## About this task
Could you print every record exactly as it stands?

[Stored items]
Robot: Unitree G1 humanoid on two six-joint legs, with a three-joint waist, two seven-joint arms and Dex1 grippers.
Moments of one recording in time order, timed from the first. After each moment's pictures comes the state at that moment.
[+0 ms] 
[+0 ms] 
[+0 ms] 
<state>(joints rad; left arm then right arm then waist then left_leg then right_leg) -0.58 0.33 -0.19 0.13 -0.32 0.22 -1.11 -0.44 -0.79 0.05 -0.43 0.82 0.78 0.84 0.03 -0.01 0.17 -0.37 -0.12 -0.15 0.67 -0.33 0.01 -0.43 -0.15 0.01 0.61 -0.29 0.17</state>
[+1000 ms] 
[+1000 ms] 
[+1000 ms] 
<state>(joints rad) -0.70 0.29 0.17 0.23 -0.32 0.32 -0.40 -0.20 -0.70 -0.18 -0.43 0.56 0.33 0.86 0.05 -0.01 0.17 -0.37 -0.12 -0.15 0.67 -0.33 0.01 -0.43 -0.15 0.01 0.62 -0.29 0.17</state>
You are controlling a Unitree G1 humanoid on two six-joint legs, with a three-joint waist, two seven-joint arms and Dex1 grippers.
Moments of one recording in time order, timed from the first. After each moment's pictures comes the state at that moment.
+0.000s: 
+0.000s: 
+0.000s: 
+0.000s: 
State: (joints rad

## Solution to this exercise
Robot: Unitree G1 humanoid on two six-joint legs, with a three-joint waist, two seven-joint arms and Dex1 grippers.
Moments of one recording in time order, timed from the first. After each moment's pictures comes the state at that moment.
[+0 ms] 
[+0 ms] 
[+0 ms] 
<state>(joints rad; left arm then right arm then waist then left_leg then right_leg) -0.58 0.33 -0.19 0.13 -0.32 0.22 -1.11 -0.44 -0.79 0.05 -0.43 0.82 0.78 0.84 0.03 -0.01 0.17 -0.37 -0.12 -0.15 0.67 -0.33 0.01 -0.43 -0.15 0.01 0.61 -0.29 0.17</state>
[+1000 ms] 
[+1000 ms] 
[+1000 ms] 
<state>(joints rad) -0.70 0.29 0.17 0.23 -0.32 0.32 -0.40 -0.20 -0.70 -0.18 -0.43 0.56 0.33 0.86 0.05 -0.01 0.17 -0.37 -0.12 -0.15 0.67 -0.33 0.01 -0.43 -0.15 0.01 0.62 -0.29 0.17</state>
You are controlling a Unitree G1 humanoid on two six-joint legs, with a three-joint waist, two seven-joint arms and Dex1 grippers.
Moments of one recording in time order, timed from the first. After each moment's pictures comes the state at that moment.
+0.000s: 
+0.000s: 
+0.000s: 
+0.000s: 
State: (joints rad

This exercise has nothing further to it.